В описанное время в доме О-ских проживали также сестры Марьи Николаевны – Елена и Ольга. Обе старше, чем Машенька, обе такие же, как она, бесприданницы. Юная графиня мечтала составить их счастье, и супруг, во всем ей потакавший, даже взялся поспешествовать сим планам – ради чего, против обыкновения, начал в последнее время выезжать в гости к соседям вместе со своим (как он говорил) выводком. А после Крещения был намечен отъезд всего семейства, первый после замужества Маши, в Москву – на ярмарку невест, как справедливо заметил поэт. Ради жены и любви к ней граф готов был даже поступиться своей тягой к уединенной жизни и вероятными муками ревности, которые, как он предчувствовал, придется ему испытать, лицезрея прехорошенькую Марью Николаевну на балах и в салонах в виду статных кавалергардов, молодых блестящих полковников и вдохновенных повес.
Слух о том, что дом О-ских приоткрылся, распространился по всей округе. Тем и воспользовались нынче незваные святочные гости. Румяные с мороза, они ввалились в огромный дом О-ских.
Явление ряженых вызвало переполох. Немедля было доложено старому графу, который как раз читал доставленный ему из Петербурга список пьесы Николая Гоголя «Ревизор» и хохотал, утирая слезы. Павел Иванович, узнав о визите, распорядился тут же одевать его, а также подавать угощение.
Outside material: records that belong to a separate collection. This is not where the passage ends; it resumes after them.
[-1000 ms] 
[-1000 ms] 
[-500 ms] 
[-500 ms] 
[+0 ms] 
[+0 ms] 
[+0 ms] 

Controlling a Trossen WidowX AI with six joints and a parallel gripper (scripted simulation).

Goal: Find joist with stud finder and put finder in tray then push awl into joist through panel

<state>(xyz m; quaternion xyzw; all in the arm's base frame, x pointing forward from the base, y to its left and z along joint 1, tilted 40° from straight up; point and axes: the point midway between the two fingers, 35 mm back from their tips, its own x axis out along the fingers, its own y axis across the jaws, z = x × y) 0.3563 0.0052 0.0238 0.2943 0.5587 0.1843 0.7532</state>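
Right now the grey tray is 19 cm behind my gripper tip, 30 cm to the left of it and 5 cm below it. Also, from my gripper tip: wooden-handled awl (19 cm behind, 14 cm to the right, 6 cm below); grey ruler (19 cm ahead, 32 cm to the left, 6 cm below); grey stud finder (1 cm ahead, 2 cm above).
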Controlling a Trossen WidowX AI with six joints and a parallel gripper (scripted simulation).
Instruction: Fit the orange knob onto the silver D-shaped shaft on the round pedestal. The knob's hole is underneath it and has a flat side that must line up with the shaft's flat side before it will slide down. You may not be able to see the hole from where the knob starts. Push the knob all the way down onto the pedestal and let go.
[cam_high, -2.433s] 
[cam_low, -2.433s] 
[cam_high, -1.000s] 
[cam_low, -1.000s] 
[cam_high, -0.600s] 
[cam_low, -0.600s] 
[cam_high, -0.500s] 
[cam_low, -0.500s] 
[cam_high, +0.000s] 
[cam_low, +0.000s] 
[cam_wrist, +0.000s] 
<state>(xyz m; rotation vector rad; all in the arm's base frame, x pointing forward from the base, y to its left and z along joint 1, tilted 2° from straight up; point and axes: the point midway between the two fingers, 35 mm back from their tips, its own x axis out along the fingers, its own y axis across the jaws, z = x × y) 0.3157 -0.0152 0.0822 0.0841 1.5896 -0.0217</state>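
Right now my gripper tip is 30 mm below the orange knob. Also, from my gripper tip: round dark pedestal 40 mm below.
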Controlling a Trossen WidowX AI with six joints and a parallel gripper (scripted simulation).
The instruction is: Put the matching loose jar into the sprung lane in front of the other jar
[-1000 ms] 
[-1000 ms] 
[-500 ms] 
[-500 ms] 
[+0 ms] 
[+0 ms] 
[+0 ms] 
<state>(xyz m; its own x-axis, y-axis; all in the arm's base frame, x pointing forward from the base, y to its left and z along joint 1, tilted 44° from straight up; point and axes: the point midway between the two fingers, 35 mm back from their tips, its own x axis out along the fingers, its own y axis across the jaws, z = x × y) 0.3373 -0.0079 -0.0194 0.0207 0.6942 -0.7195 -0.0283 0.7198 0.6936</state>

На короткое время незваные соседи остались в гостиной одни. Карнавальное веселье отчасти было сбито заминкой, и пятеро визитеров с интересом и некоторой опаской рассматривали убранство комнаты. А здесь было на что посмотреть. На специальном столике возвышался выполненный со всею тщательностью огромный макет шлюпа, на котором бороздил океаны отставной адмирал. Рядом помещался глобус вышиной в человеческий рост. Стены были украшены шкурами леопарда и зебры, головами бизона и антилопы. Подле размещались оскаленные индейские маски, туземные луки, стрелы, копья… На полках специально изготовленного застекленного шкапа лежали слоновьи бивни, кости, травы, стояли многочисленные сосуды – на некоторых из них рукописные облатки с черепом и перекрещенными костями строго возвещали: «ЯДЪ». Ряженые гости – а многие оказались в кунсткамере О-ских впервые – с восторгом и любопытством переходили от экспоната к экспонату.
И тут юная графинюшка, несмотря на то что одета и причесана она была по-домашнему, радостно вбежала в гостиную.